Division is where you divide an existing feature into multiple parts and then reconfigure the elements in a novel way. In year’s past, when you went to the airport, you would need to do the entire check in process at the airport (print your boarding pass, check your luggage) but thanks to division, some of that process can be done at home. Think about Ziploc snack bags. Instead of offering you one large size bag, the company has divided it into smaller sizes. The same holds true with pre-portioned 100 calorie snack bags. Division allows you to offer a highlight of your Shabbos program (just an oneg or just a Friday night dinner ) so your guests (possibly those who are Jewishly disinterested) don’t need to commit to Shabbos in its entirety. It allows you to break up a long Shabbos afternoon into different parts and then play around with the order (davening mincha early, eating shalosh seudos later, taking a nap before the meal). Division allows you a lot of flexibility and the ability to break ‘fixedness,’ or the tendency of people to see objects only working in the way they are accustomed to.
Multiplication is where a component of the product or system has been copied but changed in a counterintuitive way. Razors originally were made with one blade. By adding a second (and eventually multiple) blade(s) that have (a) different function(s), the razor became a far superior product. By adding a second layer of tape to the second side of a piece of tape, double sided tape was created. This can be applied to the services that you offer as well. If you are a camp director who currently servicing only children and now decide to offer an additional camp for moms, you have successfully used the multiplication template.
Task Unification is where you give an additional responsibility to a product component; you unify tasks that previously worked independently of one another. The Waze app works using the Task Unification model. Not only are you a user of the app but you also have an additional job – to track traffic. In fact, this template was used to create the app store in the first place. Instead of Apple expanding their entire line of developers, they turned the job of app development into the hands of the customers.

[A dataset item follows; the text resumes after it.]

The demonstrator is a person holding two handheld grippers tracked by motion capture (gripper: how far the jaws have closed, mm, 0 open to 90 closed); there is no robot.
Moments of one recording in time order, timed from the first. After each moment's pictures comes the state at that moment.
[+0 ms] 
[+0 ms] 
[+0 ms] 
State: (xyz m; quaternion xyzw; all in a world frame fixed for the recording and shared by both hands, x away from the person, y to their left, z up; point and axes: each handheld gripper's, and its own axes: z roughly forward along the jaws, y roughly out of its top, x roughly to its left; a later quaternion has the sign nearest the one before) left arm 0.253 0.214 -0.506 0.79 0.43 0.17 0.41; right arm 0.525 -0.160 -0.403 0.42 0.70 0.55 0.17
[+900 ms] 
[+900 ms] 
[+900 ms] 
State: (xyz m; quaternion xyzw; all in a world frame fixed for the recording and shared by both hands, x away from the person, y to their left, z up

They created only a few of their own apps. The rest of the apps are being created for free – by us. The next time you create a program, think about which components can take on additional tasks. Can your campers braid the challah on Friday, allowing them to temporarily become kitchen staff? Can the merch you give out at an event combine the task of brand recognition with Judaism (a kippah with your logo). Thinking about this ahead of time, will allow for a savings of time and money.
Attribute Dependency Is responsible for 35% of creative ideas. In general, each component has certain attributes, which can change based on a variety of factors. For example, a cup of coffee is made of a cup and a handle and also contains sugar, coffee and milk. The attributes of those components - the shape and size of the handle, the temperature of the water – will vary. Attribute Dependency is about creating or breaking a connection between attributes. As one attribute changes, so does the other. For example, your store can run a sale where the price of a suit depends on the temperature outside (70 degrees=$70). You can charge less at your restaurant for customers who eat their meals quicker. You can offer free delivery for delayed delivery times or a cheaper price for those who can be flexible with their delivery windows. By overcoming fixedness and thinking of different ways to make connections between attributes, you can develop creative strategies to market your brand.